Talk about reduced cost of government; this is an excellent example. In my opinion there is no reason, let me repeat that, “no reason” we can’t and shouldn’t pursue that same level of cooperative collaboration. The Northeast Ohio Mayors & City Managers Association has as one of its six goals: “Bringing better value to the membership with an improved understanding of the concept of regionalization through shared programs/services and shared benefits.” As the current chairman of the association it is incumbent upon me to help support and expand the consciences that our local municipal leaders have come to embrace, Regional Economic Development Cooperation. To that end, the association has set “A Bold Goal” of attempting to develop a plan and/or program for smart, sustainable, and appropriate regional economic development. The hope is to have a plan/program in place by the beginning of next year.

Hudson is not an island and never has been — everything that happens in Northeast Ohio, in some way, affects Hudson. We are already living a regional approach with the fact that the majority of Hudson residents work outside of Hudson. Hudson is blessed with outstanding, well educated, highly engaged citizens.
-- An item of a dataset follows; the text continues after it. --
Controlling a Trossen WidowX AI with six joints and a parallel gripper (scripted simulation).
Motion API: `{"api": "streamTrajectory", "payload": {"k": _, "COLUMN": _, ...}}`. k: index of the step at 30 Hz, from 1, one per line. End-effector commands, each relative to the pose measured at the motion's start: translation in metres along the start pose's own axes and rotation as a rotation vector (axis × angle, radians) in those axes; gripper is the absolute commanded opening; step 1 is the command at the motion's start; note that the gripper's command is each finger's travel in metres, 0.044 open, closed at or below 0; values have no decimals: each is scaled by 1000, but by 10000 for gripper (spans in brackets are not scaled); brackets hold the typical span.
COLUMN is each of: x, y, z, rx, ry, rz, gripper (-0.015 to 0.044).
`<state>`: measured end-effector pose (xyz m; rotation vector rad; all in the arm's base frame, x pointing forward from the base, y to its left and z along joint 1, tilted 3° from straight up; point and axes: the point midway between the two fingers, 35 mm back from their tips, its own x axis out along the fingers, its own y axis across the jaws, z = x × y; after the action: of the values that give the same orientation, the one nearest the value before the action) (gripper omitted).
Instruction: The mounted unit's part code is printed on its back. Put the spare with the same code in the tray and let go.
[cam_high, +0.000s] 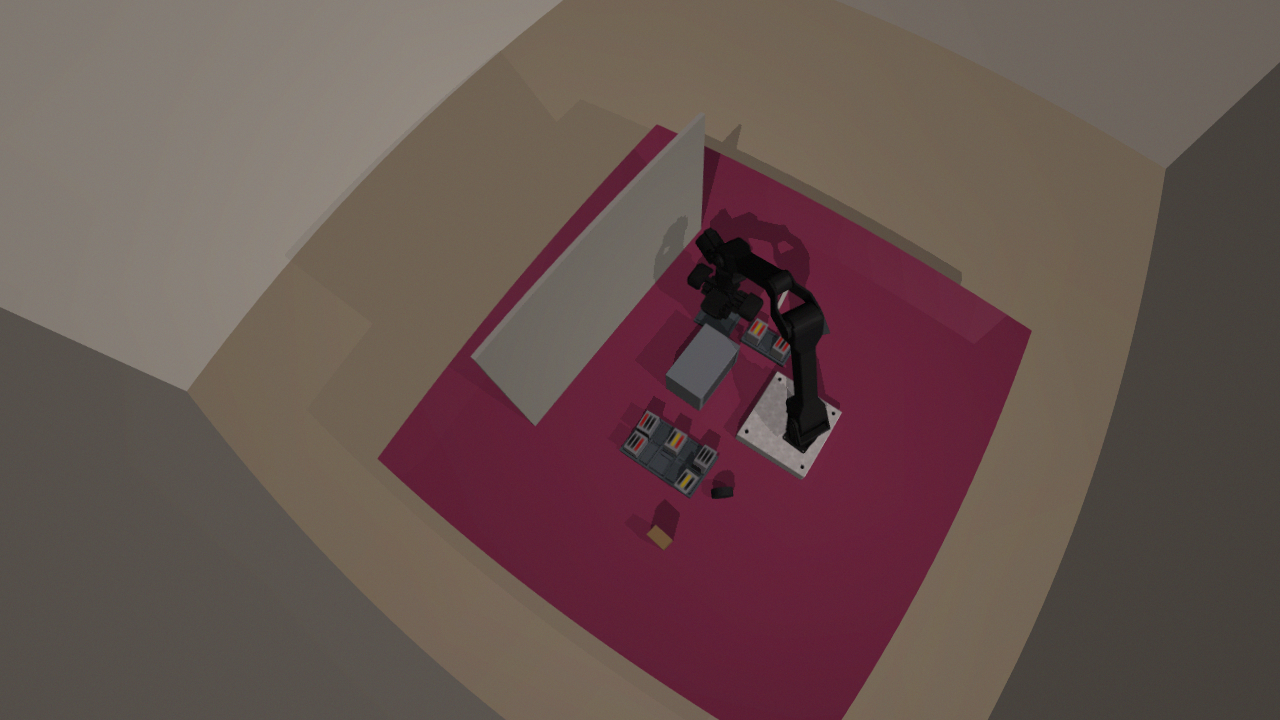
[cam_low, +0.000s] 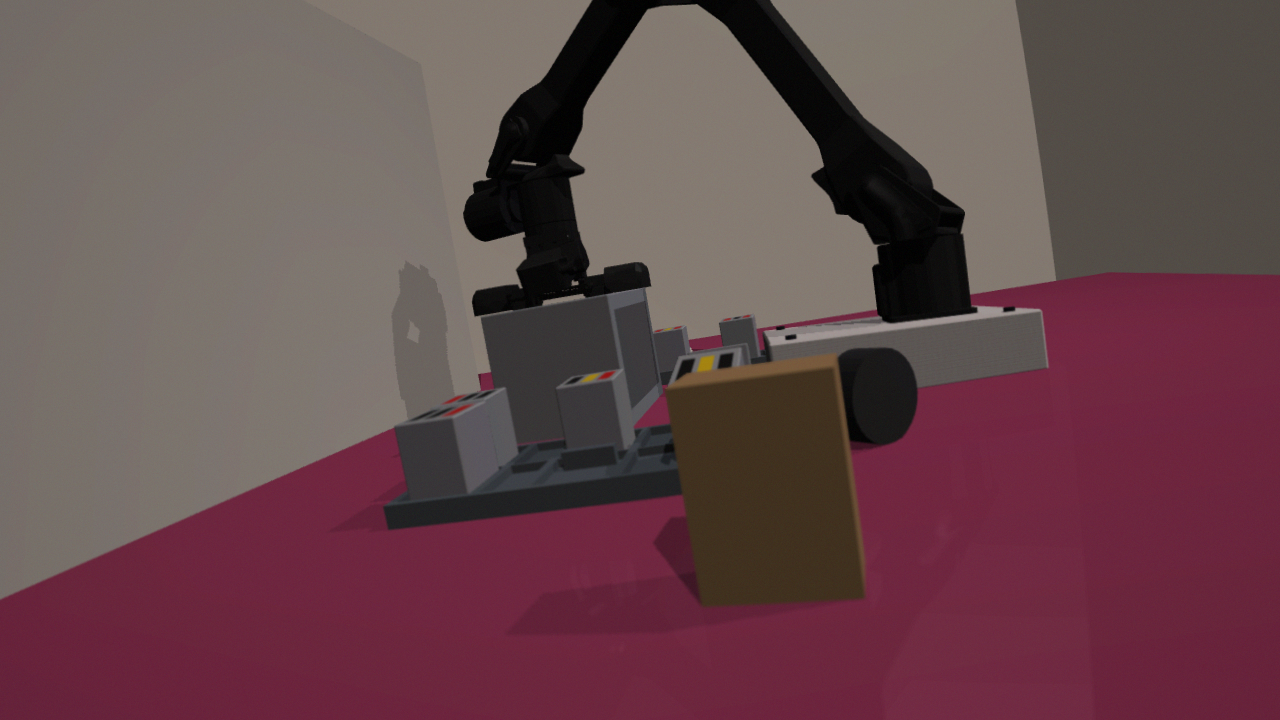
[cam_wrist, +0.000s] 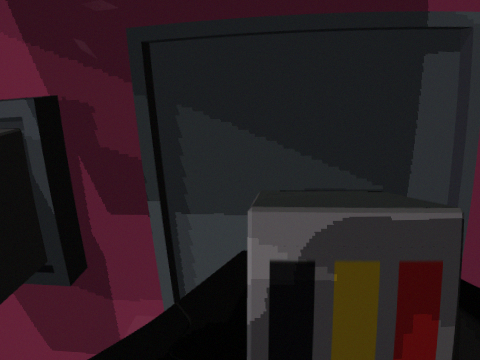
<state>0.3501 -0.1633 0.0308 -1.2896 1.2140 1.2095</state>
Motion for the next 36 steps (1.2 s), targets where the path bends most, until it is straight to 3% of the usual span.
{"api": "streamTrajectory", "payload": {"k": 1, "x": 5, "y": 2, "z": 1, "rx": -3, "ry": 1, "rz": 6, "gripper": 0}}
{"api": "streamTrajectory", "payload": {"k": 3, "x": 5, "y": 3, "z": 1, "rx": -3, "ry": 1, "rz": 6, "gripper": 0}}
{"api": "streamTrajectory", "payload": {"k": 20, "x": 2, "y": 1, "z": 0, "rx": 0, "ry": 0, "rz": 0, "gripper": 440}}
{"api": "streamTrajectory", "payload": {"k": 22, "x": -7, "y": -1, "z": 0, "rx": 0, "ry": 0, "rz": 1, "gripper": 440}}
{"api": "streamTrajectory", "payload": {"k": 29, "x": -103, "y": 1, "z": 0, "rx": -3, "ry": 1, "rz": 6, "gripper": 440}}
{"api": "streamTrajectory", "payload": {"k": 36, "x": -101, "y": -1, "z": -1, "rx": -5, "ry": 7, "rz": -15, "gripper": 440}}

They are well traveled and know, for the most part, what is going on around the country, and they know that Northeast Ohio is one of the greatest places to live, work, and play. Everyone has their own reasons for remaining in this wonderful area, one of the least of which is our reasonable cost of living and our fabulous local/regional amenities. We must reach out and do our part in the revitalization of Northeastern Ohio. Our future and the future of the region we love must depend on us “Sharing the Vision and Becoming Part of the Solution!”


June 13, 2007 - 3:25pm

Hudson's mayor: a refreshing voice

Marc Lefkowitz Says:

It seems the region's leaders are getting serious about cooperation. And why shouldn't they? Regional tax sharing promises to raise hundreds of millions of dollars for job training, maybe more affordable housing in the suburbs (they could look to the green cottages currently under way in the Cleveland EcoVillage as a model), and balanced growth to preserve watershed integrity.

The Northeast Ohio Mayors & City Managers Association plans to hire Myron Orfield and received a grant from Cleveland Foundation to study the viability a regional economic development plan and what potential it holds for our region. I was told the Citizen’s League of Greater Cleveland studied this a few years before the group’s demise. Looking at the economic jump start it afforded St. Paul/Minneapolis, the parallels with Cleveland-Lorain-Akron are too strong to ignore.